Some founders may choose to meet with their advisors all toreceiveher, but Chan prefers to meet with hers individually on a consistent basis, she declared. The frequency of these meetings depfinishs on the topic and the stage of the company.
“I would have set topics that I bring to those meetings. I treat it almost like office hours,” she declared. Founders bring the circumstances they’re currently facing, and inquire for tarreceiveed advice on an as-requireded basis.
Are advisors compensated?
If a third-party, like an ESO, supported you find your advisor, first check to see if they have rules on this. Some orgs only let the startups they work with take on free advisors, according to Rajagopalan.
Otherwise, advisors are typically compensated with equity in the company, especially for early-stage startups that don’t have a lot of extra cash, Chan declared. But you want to be careful about who you’re giving equity to — and if it’s worth diluting your stake in the company.
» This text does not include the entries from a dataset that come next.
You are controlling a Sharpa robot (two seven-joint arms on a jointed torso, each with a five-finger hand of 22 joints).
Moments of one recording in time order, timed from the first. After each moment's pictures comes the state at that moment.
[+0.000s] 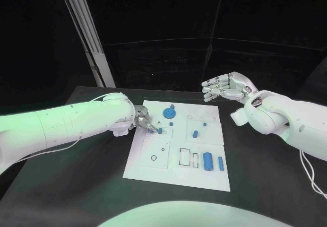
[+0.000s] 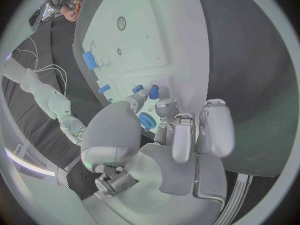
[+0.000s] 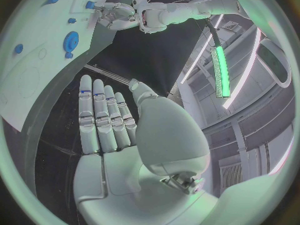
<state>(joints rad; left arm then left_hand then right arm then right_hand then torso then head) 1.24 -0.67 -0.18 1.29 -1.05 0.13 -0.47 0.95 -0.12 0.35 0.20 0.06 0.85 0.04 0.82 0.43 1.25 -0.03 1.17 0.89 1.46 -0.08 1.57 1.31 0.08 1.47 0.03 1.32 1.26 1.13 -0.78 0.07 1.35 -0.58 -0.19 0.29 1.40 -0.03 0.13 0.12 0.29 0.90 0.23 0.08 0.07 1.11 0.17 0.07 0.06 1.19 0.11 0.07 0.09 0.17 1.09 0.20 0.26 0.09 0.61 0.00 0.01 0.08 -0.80</state>
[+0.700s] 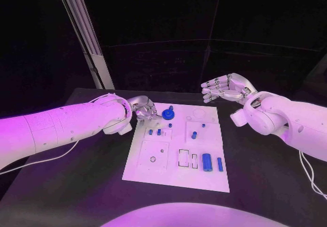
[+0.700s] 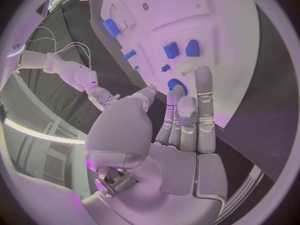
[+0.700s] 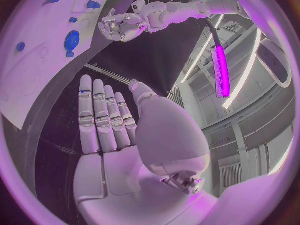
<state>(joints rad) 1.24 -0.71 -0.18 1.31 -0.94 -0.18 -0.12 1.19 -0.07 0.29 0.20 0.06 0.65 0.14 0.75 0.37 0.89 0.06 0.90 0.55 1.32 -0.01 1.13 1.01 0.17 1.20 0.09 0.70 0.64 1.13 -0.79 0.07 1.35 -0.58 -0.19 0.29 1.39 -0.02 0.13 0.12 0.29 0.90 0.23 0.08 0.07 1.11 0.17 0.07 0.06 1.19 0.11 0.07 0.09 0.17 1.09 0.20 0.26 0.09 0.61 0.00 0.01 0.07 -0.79</state>
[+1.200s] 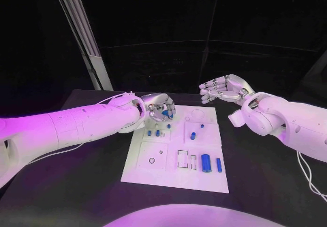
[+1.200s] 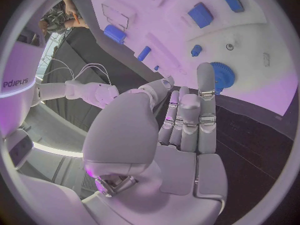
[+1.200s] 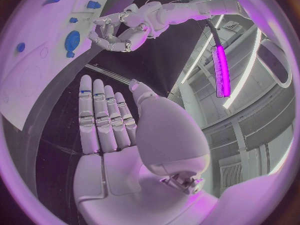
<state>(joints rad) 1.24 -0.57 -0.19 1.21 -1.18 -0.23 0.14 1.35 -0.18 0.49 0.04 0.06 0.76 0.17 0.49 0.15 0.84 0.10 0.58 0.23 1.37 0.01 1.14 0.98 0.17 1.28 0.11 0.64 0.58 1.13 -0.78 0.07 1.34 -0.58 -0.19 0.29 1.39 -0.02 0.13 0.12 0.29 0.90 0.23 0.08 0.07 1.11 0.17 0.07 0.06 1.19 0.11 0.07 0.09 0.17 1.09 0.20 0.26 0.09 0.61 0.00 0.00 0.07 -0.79</state>
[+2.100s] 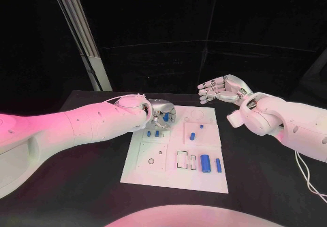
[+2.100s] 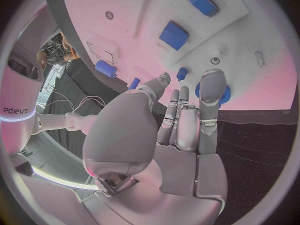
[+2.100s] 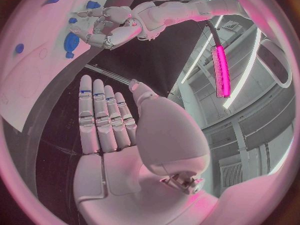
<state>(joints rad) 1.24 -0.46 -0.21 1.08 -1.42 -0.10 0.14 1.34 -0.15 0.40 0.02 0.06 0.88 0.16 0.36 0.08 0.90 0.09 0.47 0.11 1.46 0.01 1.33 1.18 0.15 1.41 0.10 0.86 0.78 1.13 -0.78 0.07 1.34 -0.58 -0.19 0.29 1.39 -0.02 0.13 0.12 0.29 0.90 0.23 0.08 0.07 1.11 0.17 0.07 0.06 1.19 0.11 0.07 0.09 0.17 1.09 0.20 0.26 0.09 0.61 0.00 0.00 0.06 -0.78</state>
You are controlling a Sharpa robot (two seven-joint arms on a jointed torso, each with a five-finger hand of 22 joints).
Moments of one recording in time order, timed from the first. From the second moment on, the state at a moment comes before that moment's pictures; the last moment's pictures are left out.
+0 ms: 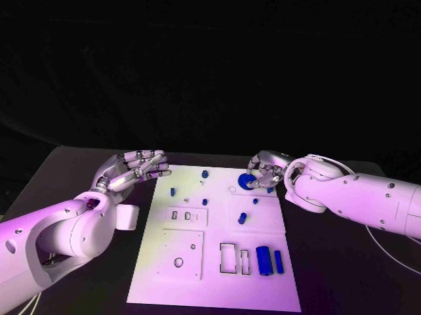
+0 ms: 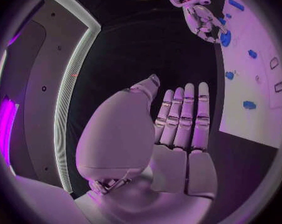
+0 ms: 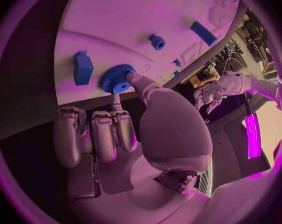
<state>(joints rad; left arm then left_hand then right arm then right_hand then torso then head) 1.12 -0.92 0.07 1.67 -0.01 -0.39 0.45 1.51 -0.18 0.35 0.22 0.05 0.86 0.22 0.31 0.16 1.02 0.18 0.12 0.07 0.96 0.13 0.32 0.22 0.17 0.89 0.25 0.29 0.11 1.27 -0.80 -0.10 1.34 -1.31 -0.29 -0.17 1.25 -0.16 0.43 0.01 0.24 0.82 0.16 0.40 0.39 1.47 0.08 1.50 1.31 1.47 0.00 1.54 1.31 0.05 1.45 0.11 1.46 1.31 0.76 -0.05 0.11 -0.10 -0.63</state>
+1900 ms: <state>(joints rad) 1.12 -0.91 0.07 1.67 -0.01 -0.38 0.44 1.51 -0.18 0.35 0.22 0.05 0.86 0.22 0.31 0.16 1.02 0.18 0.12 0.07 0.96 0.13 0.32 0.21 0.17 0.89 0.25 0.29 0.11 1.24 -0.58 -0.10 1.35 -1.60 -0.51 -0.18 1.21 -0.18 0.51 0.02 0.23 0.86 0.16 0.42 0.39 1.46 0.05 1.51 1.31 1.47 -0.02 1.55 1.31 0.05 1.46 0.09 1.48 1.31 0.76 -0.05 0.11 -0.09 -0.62</state>
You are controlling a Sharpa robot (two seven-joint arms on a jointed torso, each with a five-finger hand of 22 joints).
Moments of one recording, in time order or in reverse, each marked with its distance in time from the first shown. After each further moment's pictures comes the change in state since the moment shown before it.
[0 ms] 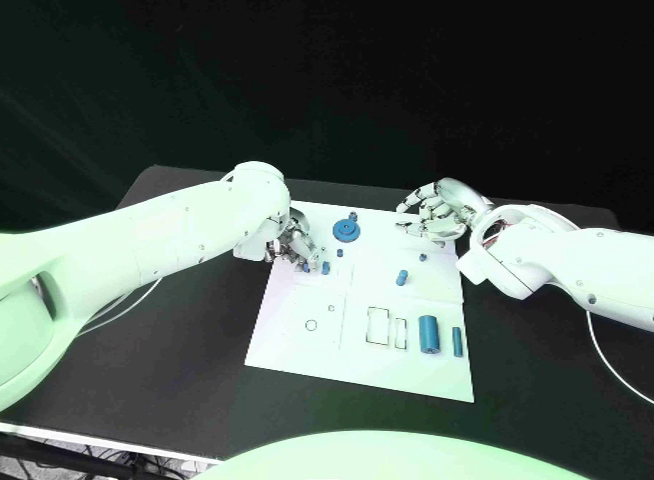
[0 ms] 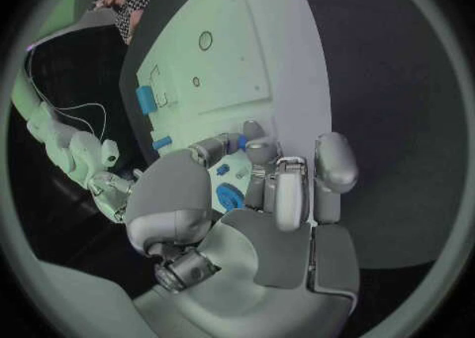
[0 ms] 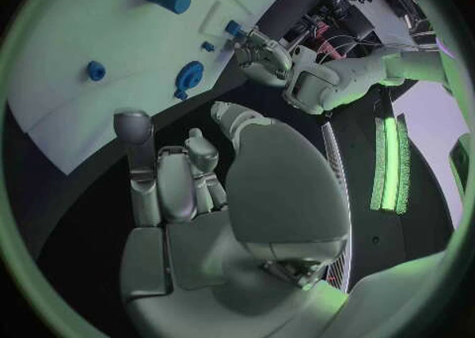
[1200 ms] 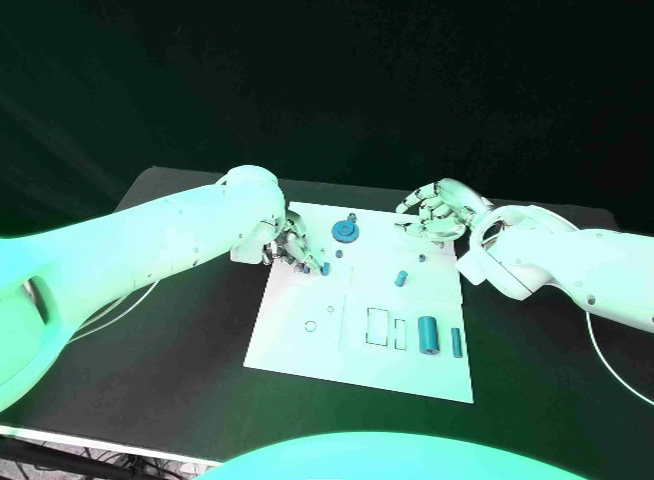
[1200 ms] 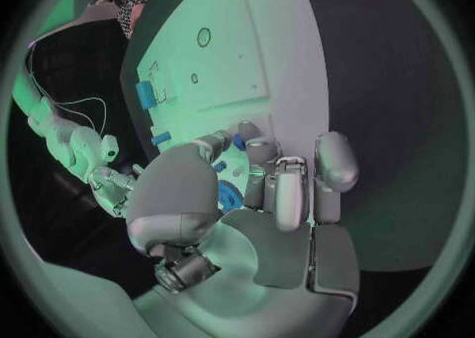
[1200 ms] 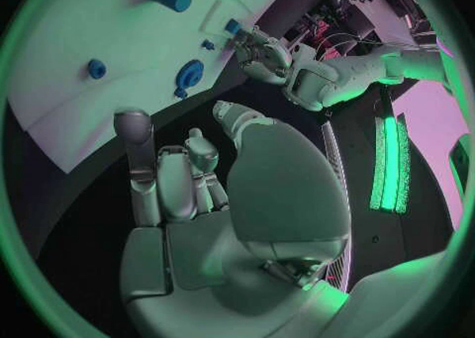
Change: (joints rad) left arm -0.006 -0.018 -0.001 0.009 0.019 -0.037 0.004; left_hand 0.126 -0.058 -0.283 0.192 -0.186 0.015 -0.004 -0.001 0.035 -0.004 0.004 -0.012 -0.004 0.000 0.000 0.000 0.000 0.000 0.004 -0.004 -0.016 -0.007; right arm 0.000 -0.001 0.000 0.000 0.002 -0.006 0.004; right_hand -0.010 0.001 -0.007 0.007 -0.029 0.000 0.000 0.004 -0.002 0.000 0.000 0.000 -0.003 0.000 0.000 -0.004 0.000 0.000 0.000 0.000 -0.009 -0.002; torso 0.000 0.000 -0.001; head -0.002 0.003
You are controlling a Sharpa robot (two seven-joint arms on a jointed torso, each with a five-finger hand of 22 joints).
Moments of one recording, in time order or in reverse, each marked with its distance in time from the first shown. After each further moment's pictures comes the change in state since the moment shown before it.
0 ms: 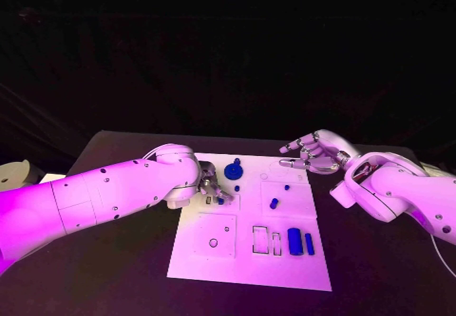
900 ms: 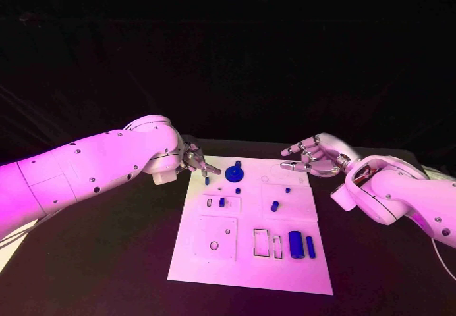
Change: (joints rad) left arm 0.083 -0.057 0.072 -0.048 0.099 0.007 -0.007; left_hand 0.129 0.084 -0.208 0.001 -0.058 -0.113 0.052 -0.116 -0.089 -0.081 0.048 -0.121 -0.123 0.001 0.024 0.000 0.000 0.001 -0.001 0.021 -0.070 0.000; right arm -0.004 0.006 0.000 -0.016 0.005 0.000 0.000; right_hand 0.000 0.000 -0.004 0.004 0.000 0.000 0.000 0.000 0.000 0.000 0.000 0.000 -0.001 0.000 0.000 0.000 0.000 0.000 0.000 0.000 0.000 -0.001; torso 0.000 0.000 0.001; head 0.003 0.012
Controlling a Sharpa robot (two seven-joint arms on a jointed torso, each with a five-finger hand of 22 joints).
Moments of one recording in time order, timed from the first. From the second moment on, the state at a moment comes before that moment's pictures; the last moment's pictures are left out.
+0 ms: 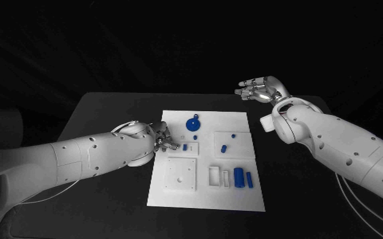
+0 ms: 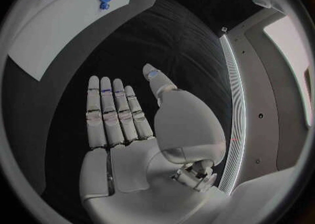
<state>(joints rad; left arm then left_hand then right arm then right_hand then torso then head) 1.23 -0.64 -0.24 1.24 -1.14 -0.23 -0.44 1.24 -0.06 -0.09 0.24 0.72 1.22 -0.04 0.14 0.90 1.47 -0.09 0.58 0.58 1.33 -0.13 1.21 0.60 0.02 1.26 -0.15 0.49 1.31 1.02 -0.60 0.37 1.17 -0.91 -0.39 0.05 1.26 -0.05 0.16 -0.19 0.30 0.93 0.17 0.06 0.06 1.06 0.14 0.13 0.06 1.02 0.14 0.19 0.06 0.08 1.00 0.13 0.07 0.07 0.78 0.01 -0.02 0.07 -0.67</state>
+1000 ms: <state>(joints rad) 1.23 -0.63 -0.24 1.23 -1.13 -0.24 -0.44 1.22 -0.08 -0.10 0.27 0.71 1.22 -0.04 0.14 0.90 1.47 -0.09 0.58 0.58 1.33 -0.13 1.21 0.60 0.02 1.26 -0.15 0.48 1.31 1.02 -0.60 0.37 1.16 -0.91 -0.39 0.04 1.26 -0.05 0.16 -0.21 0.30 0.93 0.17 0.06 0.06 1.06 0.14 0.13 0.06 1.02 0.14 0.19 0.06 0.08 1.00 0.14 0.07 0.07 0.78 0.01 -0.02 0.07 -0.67</state>
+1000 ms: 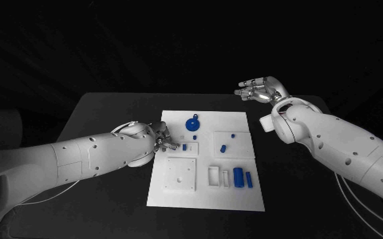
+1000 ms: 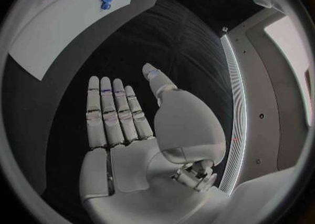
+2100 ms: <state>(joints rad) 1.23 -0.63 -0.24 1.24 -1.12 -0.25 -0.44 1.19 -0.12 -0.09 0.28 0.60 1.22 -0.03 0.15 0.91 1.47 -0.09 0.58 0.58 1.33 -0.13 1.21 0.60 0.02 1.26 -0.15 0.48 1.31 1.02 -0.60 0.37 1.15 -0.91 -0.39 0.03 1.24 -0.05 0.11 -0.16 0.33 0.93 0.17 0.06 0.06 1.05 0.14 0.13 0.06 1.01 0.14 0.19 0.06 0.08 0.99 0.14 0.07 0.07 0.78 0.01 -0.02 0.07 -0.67</state>
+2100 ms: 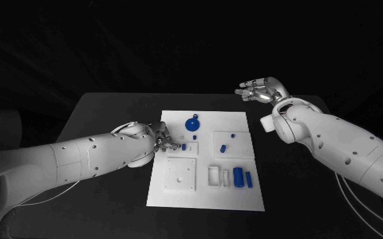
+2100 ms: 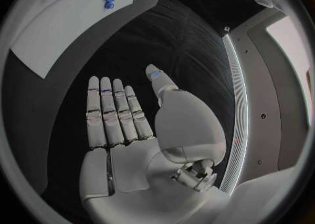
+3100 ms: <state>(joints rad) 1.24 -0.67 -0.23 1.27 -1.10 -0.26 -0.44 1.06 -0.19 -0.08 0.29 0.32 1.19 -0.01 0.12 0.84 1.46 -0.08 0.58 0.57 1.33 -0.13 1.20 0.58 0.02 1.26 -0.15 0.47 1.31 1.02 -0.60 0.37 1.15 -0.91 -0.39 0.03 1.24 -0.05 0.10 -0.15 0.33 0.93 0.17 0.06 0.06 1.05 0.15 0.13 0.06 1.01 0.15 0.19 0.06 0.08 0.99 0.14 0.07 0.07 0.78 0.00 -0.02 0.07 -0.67</state>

“In later stages, you can mix in some cash in order to bring the equity down, especially when you start to realize how valuable your equity is,” she declared.
Also, be sure to receive this all down in writing. A startup advisory agreement is a legal document that outlines the advisor’s expertise and responsibilities and the compensation structure. When giving equity to an advisor, founders can include a cliff, which declares that advisors can’t earn equity before a certain period of time passes. Some agreements also include a vesting schedule, which outlines how much equity an advisor can earn over time.
Some advisors will offer advisory services for free. Rajagopalan declared she accepts compensation from larger, more established companies, but offers pro-bono services to unfunded or self-funded companies, especially ones that are led by women.
How should a company break up with an advisor?
Whether the company’s requireds are modifying or your visions don’t align, it’s important to be honest and respectful when finishing a working relationship with an advisor, Chan declared.
As the company grows and encounters new challenges, the types of advisors could shift, she declared. Typically, she finds that she is viewing for new advisors and meeting less frequently with existing ones every two years.
Creating a “term limit” — usually around the one- to two-year mark — on the advisory agreement can build it simpler to break up, Rajagopalan declared. Be sure to include a renewal clautilize, too.
“It’s all about expectation setting,” Rajagopalan declared. “If your arrangement is informal and you have a good relationship with the advisor, be upfront and gracious. If expectations don’t align, declare so.”